Avant tout visuel, ce conte pourra rebuter par son aspect froid et éteint, complètement hors du temps (jamais vous ne verrez les années 70 représentées comme cela). Mais la force du film, ce sont justement ses partis pris graphiques tenus du début à la fin, son ambiance dans laquelle on glisse presque à contrecœur, sa lumière si particulière, son rendu mat, ses bleus glacés… Une esthétique digne d'un tableau néerlandais du XVIIᵉ siècle, qui ne brille pas forcément davantage en 4K (ce n'était absolument pas le but), mais qui rend justice au travail de la réalisatrice et son équipe.

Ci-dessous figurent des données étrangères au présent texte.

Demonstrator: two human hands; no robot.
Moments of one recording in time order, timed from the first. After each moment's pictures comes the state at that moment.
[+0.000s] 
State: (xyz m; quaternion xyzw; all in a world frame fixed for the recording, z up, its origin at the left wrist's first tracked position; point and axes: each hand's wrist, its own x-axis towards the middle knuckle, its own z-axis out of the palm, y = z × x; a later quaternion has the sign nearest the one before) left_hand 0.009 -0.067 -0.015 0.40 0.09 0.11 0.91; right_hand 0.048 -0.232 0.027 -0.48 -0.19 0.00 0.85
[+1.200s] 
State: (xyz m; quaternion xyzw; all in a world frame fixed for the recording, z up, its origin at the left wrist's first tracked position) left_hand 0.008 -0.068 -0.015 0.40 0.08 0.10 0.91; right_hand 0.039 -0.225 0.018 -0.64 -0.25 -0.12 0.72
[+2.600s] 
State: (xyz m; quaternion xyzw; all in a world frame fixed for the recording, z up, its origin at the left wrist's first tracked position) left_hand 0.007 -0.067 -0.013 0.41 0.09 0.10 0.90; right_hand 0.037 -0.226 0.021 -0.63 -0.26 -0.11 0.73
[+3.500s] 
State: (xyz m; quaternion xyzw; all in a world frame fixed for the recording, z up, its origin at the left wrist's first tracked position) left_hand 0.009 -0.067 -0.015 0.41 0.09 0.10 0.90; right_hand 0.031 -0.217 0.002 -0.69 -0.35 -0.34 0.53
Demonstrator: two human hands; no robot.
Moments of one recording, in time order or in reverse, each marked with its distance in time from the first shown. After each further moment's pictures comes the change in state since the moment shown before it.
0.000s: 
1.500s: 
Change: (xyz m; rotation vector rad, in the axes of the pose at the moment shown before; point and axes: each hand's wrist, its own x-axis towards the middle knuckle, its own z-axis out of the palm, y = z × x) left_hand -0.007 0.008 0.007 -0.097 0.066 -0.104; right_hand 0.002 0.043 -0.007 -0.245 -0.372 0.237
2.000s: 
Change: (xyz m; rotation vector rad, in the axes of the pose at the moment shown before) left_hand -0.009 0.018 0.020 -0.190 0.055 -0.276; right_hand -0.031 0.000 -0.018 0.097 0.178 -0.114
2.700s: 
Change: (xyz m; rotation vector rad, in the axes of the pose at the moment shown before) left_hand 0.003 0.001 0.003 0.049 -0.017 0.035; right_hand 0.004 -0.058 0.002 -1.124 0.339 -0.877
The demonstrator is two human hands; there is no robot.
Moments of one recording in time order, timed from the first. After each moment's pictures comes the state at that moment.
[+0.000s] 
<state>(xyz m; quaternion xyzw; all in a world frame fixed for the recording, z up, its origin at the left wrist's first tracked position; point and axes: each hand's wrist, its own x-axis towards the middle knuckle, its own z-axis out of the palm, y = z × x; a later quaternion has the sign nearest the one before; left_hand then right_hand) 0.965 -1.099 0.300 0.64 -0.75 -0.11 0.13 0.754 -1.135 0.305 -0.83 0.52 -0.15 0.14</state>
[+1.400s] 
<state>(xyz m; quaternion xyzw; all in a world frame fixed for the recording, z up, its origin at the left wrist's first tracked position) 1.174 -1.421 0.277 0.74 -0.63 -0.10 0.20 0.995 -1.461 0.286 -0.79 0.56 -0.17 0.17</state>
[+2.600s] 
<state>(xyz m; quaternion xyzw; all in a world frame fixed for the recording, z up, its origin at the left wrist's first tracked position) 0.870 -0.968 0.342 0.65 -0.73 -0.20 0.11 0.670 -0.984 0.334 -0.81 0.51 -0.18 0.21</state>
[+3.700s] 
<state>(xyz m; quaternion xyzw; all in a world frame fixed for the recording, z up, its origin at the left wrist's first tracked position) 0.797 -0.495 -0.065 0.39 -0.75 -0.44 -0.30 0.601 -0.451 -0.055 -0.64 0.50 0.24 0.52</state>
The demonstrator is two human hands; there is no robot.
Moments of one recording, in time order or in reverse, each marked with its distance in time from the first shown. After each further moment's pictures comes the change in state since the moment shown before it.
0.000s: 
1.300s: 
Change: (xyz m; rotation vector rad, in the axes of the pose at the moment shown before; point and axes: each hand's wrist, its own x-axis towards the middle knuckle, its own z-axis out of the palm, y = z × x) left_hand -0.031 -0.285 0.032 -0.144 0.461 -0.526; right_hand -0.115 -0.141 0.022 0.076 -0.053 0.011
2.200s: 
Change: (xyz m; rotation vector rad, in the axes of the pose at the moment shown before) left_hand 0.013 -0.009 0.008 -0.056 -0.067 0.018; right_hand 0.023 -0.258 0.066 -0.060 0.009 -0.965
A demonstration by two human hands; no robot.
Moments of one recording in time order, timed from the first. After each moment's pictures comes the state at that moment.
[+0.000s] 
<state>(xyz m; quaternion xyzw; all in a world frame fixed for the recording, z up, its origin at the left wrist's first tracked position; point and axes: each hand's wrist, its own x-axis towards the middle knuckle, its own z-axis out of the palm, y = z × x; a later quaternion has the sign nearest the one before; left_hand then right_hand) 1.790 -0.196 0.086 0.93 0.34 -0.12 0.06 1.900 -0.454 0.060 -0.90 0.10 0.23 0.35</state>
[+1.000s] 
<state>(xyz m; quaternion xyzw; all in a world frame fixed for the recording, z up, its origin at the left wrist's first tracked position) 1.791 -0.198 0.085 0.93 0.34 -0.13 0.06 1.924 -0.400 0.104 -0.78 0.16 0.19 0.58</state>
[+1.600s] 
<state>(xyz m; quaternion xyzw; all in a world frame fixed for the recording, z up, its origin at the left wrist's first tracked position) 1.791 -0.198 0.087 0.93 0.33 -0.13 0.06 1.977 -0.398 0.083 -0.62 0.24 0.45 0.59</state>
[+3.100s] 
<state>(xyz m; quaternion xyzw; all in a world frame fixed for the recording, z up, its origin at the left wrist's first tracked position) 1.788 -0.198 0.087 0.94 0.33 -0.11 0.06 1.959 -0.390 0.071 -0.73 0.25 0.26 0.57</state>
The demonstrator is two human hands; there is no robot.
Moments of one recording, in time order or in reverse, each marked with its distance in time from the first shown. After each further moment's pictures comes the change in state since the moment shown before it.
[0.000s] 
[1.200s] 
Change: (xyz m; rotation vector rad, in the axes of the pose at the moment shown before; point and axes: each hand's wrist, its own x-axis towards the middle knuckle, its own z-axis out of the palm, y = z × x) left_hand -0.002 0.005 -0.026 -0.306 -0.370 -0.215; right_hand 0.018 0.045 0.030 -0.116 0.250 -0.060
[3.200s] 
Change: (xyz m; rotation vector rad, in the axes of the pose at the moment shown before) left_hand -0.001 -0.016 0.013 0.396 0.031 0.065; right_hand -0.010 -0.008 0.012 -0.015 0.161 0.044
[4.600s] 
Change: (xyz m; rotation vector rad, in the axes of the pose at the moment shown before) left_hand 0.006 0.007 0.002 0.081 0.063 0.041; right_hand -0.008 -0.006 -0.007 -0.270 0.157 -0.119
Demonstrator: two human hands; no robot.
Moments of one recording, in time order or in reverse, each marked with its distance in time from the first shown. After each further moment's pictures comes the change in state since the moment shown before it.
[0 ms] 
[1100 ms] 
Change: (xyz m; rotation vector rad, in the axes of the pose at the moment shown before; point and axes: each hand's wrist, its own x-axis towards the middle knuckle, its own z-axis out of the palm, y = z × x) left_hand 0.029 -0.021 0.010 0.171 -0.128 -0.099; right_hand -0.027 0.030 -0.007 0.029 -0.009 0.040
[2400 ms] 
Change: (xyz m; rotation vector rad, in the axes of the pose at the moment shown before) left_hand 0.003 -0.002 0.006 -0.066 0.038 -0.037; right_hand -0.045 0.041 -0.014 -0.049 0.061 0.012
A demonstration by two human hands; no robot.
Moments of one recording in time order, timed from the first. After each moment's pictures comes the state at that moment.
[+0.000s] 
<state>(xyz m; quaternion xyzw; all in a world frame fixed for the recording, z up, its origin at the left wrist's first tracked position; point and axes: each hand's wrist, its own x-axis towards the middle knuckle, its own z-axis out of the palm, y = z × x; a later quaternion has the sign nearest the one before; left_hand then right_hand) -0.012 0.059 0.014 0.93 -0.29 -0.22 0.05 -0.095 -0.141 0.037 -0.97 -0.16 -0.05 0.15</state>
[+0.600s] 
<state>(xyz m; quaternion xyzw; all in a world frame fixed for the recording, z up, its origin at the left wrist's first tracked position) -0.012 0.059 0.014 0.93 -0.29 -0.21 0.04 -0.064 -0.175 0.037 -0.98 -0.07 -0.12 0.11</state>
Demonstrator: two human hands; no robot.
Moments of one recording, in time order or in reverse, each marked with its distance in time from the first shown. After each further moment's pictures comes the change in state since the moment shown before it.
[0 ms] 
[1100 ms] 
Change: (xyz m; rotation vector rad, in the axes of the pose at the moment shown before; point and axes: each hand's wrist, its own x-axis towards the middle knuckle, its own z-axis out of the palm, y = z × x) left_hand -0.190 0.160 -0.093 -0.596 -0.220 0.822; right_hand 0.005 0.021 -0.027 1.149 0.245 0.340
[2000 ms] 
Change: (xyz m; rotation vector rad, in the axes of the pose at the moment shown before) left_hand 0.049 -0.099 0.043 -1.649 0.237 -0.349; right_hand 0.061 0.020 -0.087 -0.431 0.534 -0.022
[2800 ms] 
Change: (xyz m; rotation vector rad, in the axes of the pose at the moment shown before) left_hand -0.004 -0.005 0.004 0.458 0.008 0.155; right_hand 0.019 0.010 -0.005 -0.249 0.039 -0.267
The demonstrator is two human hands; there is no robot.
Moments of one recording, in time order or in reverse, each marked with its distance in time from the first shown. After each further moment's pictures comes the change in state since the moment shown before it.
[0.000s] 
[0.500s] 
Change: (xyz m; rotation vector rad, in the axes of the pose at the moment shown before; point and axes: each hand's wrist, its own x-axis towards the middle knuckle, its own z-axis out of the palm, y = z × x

Le grain, les cadrages, les textures, les flocons, ce 4K agit comme un super‑révélateur de l'extrême finesse de ce conte si mystérieux. On est bien sûr très loin des standards 4K des blockbusters actuels.

6
10
son

Un peu d'ambiance à l'arrière mais avant tout un espace sonore dépouillé, générant un certain vide d'où naît l'étrangeté. On remarquera la symbolique du corbeau, l'absence de certains sons devenus presque inutiles et beaucoup d'autres détails qui font de ce film une œuvre réellement à part, hors des sentiers battus.

5
10
bonus
- Commentaires audio de Lucile Hadzihalilovic (réalisatrice), Julia Irribarria (cheffe décoratrice), Jonathan Ricquebourg (directeur de la photographie), Ken Yasumoto (chef monteur son)
- Bande-annonce

Le film est si mystérieux que son visionnage augmenté des commentaires audio est plus que conseillé. L'équipe revient notamment sur son travail à l'ancienne, presque artisanal, délaissant les effets spéciaux au profit de méthodes plus mécaniques et/ou optiques. La réalisatrice explique par exemple son renoncement concernant une première ouverture du film, remplacée finalement par ce kaléidoscope réalisé avec une simple caméra, un prisme et une maquette de la tour. On en apprendra beaucoup sur certains cameos (l'affichiste Laurent Lufroy), la composition du cadre, les décors, la lumière toujours diégétique (les sources lumineuses sont celles visibles dans le film, pas d'éclairage artificiel) ou encore la raison de la seule focale utilisée. Un seul bonus mais assez passionnant à suivre.